Collected data entries
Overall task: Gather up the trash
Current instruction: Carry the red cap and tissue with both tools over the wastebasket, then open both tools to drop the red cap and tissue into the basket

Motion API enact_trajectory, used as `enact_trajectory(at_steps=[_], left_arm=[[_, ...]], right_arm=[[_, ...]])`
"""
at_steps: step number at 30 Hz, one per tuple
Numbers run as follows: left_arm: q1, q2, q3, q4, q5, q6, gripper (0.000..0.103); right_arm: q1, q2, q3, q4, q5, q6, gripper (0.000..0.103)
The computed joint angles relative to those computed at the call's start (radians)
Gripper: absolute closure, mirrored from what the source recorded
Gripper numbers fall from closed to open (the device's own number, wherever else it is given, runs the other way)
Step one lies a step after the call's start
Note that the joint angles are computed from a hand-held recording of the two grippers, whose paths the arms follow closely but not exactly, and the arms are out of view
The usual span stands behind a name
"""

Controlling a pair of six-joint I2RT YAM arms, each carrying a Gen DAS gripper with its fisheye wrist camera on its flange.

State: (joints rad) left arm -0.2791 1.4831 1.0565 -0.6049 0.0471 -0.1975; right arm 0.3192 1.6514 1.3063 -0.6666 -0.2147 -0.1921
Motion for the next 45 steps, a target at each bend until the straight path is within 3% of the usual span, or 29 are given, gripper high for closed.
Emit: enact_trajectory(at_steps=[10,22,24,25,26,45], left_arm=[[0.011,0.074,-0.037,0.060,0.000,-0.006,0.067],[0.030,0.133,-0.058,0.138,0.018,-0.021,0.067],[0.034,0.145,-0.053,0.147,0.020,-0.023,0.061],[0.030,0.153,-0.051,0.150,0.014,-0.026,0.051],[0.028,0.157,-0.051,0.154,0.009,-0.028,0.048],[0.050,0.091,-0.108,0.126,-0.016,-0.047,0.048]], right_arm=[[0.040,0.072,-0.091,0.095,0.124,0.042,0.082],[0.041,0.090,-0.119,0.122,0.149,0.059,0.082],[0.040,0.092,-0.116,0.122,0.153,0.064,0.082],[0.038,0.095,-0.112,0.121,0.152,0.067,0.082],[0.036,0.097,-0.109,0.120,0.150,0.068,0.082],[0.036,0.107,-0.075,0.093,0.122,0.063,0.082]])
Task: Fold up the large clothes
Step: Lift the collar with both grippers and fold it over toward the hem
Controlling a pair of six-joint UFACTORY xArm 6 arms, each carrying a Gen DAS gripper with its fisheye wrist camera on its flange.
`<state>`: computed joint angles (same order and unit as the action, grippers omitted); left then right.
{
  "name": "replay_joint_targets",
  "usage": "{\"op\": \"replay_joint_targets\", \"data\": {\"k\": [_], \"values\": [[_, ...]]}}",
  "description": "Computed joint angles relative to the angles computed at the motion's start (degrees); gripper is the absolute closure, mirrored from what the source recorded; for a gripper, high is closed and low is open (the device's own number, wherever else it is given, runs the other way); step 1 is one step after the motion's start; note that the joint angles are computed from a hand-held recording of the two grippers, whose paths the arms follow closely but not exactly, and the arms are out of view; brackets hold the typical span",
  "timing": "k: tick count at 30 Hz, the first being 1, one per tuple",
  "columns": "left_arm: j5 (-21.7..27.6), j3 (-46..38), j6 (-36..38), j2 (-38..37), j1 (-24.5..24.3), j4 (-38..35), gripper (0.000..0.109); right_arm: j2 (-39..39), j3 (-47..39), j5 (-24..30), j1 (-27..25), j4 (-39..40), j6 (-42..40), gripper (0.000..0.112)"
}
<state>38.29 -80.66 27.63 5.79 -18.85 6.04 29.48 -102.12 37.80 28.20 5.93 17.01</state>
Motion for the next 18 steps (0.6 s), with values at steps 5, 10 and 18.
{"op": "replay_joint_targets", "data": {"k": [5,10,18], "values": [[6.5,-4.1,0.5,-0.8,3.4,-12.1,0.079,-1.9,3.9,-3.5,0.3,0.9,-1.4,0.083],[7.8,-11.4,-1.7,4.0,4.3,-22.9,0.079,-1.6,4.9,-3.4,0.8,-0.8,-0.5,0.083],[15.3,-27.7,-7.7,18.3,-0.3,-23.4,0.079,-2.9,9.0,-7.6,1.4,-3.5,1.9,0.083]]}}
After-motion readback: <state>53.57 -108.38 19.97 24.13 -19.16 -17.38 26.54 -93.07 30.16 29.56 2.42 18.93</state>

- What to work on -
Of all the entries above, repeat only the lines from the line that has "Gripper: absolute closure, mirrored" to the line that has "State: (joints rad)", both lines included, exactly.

- Finished task -
Gripper: absolute closure, mirrored from what the source recorded
Gripper numbers fall from closed to open (the device's own number, wherever else it is given, runs the other way)
Step one lies a step after the call's start
Note that the joint angles are computed from a hand-held recording of the two grippers, whose paths the arms follow closely but not exactly, and the arms are out of view
The usual span stands behind a name
"""

Controlling a pair of six-joint I2RT YAM arms, each carrying a Gen DAS gripper with its fisheye wrist camera on its flange.

State: (joints rad) left arm -0.2791 1.4831 1.0565 -0.6049 0.0471 -0.1975; right arm 0.3192 1.6514 1.3063 -0.6666 -0.2147 -0.1921

Nothing further is needed for the answer.